[Opening RAW DATA section]

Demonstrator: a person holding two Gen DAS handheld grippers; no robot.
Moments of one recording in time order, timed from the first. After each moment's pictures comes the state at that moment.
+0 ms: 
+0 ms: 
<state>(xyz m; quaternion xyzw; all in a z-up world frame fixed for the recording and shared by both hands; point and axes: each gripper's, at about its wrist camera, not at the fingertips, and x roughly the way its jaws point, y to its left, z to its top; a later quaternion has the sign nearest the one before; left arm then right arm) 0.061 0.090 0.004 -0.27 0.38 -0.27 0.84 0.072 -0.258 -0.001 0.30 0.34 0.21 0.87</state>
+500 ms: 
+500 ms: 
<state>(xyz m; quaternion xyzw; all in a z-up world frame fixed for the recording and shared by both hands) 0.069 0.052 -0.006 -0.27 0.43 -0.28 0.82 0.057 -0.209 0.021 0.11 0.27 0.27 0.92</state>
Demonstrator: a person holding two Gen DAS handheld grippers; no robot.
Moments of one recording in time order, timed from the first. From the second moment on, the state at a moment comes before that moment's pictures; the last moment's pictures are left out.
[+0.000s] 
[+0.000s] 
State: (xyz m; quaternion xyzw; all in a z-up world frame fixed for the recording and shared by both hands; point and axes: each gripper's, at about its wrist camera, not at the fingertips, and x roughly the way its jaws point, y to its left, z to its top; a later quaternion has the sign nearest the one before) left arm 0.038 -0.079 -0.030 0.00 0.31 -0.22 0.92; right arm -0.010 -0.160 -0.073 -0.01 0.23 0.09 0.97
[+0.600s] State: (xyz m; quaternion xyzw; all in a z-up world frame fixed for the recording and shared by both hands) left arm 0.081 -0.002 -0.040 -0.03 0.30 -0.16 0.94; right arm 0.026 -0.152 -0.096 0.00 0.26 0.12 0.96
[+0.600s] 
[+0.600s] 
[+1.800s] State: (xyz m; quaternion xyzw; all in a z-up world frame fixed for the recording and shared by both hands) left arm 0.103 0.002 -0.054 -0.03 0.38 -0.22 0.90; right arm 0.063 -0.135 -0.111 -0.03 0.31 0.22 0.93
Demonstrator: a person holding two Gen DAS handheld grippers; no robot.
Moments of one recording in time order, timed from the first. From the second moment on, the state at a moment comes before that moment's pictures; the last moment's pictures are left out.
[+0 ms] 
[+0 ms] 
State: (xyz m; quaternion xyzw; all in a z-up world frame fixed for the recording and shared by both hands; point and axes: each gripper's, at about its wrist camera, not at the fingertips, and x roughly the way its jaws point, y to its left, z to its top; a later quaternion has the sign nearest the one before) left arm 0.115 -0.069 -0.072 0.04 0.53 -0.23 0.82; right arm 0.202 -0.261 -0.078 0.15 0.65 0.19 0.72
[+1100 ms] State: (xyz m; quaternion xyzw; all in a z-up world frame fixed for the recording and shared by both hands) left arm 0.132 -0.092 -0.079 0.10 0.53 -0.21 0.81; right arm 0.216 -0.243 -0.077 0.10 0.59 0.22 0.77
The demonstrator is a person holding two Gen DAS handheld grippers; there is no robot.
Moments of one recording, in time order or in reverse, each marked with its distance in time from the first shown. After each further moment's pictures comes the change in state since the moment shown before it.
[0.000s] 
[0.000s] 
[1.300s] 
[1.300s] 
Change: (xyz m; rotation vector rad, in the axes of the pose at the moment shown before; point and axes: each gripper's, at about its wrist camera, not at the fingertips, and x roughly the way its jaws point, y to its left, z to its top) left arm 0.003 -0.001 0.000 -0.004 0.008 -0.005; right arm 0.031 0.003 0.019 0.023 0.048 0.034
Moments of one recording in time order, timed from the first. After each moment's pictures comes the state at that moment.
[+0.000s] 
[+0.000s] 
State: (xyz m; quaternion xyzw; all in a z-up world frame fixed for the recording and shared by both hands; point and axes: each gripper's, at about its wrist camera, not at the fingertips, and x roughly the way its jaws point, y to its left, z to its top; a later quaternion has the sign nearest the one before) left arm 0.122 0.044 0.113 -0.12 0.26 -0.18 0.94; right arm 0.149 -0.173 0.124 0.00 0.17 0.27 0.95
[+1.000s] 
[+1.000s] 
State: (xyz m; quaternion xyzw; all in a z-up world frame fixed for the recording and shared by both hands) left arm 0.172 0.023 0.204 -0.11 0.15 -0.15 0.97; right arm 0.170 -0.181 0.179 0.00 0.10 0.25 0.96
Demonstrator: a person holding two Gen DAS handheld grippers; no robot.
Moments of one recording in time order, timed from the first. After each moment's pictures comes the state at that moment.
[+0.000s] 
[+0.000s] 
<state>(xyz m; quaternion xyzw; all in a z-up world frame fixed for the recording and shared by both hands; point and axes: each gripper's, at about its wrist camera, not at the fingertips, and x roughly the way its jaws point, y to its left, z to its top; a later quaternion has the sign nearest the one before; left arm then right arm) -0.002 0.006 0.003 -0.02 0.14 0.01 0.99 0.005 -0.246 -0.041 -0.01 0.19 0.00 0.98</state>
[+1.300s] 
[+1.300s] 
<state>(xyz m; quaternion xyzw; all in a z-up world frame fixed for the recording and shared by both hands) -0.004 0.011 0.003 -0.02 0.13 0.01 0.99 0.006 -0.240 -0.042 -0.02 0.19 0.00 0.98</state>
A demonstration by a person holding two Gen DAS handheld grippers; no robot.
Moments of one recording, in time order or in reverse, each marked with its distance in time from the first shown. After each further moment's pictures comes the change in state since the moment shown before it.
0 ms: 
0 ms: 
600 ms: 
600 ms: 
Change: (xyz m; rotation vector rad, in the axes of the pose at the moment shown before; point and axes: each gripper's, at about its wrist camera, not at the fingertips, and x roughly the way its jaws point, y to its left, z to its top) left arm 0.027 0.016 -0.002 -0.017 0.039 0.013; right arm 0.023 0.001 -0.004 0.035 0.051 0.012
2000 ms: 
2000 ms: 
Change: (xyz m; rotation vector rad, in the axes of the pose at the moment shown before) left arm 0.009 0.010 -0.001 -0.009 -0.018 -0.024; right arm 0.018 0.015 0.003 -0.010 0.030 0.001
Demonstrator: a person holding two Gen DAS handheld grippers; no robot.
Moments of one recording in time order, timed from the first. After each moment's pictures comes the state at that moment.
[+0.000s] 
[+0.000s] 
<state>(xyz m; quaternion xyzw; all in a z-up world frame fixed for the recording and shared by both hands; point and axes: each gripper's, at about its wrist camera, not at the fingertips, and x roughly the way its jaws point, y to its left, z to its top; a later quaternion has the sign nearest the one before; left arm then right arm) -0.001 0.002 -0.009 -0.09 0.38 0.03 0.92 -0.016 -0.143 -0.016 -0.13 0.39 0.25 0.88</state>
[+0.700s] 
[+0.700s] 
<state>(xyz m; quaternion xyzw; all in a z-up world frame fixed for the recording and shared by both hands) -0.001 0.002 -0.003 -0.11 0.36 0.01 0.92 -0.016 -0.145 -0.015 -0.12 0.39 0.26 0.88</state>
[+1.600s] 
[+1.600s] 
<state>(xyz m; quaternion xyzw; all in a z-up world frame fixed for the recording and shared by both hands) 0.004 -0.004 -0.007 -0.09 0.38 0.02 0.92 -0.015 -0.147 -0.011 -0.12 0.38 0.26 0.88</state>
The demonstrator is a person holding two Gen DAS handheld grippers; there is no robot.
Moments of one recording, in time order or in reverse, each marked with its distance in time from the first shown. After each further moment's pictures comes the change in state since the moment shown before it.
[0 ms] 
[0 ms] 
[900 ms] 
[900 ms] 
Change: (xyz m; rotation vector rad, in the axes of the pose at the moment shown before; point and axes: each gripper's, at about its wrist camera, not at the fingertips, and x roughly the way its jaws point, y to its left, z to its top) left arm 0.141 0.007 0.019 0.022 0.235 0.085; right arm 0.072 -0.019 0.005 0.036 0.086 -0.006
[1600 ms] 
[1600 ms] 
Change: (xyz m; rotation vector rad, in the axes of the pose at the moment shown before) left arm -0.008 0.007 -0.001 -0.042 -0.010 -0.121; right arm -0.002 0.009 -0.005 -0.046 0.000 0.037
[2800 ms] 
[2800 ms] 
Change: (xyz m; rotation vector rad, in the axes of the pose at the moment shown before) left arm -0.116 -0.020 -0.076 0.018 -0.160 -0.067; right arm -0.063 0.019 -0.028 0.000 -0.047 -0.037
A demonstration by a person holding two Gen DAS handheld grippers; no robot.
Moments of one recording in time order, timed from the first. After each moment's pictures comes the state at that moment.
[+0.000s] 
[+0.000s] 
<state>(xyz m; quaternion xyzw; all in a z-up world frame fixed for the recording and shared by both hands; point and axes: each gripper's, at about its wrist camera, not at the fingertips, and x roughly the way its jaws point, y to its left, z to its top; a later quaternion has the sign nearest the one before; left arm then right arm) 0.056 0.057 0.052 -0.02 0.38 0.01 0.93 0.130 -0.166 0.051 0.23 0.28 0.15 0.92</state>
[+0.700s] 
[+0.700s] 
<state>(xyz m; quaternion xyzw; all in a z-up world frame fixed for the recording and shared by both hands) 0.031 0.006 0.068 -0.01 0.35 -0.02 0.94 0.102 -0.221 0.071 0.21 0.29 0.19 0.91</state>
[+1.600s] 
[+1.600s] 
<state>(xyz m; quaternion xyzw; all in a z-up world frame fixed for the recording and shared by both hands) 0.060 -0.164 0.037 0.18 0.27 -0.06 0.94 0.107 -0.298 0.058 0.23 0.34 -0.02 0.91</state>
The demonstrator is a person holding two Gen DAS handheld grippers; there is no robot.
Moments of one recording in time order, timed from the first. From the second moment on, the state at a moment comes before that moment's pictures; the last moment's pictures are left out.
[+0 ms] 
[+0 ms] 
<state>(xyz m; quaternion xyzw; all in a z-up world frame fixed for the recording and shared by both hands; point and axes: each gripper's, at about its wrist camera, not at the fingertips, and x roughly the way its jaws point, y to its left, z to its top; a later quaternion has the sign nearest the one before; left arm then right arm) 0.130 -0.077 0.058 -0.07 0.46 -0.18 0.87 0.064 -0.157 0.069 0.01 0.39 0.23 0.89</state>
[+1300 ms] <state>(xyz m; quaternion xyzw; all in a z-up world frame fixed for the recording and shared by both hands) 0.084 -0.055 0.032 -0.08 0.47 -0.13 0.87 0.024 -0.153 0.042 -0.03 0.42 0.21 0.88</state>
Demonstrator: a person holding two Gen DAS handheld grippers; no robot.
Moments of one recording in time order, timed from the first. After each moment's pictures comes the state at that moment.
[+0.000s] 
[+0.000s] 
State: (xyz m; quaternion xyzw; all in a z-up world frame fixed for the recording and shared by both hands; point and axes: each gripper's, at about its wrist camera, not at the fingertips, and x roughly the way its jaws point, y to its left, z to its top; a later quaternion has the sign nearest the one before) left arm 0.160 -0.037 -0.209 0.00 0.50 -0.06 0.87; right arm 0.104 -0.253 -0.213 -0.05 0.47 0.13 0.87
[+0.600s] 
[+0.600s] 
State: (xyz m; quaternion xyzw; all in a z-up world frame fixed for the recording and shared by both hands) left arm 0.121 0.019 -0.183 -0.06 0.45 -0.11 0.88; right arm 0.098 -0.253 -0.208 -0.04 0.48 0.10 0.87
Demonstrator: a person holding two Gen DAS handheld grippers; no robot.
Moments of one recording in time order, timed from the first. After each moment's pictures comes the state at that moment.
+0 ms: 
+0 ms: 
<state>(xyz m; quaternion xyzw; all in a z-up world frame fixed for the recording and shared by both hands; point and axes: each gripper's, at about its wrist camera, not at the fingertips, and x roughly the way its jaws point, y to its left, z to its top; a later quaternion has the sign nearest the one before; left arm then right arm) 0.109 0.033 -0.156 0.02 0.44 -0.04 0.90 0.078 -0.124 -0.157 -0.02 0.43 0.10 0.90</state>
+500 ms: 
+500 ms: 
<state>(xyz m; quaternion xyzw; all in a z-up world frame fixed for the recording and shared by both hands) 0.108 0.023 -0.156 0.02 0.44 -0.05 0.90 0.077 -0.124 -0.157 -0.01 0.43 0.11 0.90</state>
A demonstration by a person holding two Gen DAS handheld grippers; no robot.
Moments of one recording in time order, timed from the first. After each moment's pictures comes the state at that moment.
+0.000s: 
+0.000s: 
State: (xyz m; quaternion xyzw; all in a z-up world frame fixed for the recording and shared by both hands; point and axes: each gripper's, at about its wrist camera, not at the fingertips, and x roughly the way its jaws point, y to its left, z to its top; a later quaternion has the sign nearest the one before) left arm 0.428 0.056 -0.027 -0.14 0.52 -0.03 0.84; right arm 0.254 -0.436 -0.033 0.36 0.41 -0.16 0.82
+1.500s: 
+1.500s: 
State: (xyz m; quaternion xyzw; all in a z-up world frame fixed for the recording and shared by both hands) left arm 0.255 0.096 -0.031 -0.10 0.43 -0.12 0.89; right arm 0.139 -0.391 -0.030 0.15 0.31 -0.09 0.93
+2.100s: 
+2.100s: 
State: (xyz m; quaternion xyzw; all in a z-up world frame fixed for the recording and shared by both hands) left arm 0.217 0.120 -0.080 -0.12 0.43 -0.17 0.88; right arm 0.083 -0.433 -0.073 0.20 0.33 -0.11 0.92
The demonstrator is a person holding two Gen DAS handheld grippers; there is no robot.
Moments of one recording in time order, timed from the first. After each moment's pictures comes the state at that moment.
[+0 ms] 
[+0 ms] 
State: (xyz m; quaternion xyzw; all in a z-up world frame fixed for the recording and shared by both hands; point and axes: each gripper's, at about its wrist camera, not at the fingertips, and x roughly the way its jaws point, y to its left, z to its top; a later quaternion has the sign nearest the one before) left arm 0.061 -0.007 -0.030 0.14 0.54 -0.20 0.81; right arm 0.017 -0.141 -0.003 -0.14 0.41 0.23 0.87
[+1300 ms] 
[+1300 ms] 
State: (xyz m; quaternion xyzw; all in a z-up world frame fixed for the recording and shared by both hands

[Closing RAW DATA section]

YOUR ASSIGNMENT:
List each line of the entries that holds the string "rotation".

EXERCISE RESPONSE:
Change: (xyz m; rotation vector rad, in the axes of the pose at the moment shown before; point and axes: each gripper's, at about its wrist camera, not at the fingertips, and x roughly the way its jaws point, y to its left, z to its top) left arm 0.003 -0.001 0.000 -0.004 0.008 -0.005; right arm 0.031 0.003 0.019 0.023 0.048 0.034
Change: (xyz m; rotation vector rad, in the axes of the pose at the moment shown before; point and axes: each gripper's, at about its wrist camera, not at the fingertips, and x roughly the way its jaws point, y to its left, z to its top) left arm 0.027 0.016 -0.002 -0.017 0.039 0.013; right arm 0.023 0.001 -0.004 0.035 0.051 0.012
Change: (xyz m; rotation vector rad, in the axes of the pose at the moment shown before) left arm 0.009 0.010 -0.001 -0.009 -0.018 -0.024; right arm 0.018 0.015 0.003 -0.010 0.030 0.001
Change: (xyz m; rotation vector rad, in the axes of the pose at the moment shown before; point and axes: each gripper's, at about its wrist camera, not at the fingertips, and x roughly the way its jaws point, y to its left, z to its top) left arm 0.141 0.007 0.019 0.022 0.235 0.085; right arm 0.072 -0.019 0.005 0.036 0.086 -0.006
Change: (xyz m; rotation vector rad, in the axes of the pose at the moment shown before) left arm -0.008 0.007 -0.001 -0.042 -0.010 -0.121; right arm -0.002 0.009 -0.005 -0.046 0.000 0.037
Change: (xyz m; rotation vector rad, in the axes of the pose at the moment shown before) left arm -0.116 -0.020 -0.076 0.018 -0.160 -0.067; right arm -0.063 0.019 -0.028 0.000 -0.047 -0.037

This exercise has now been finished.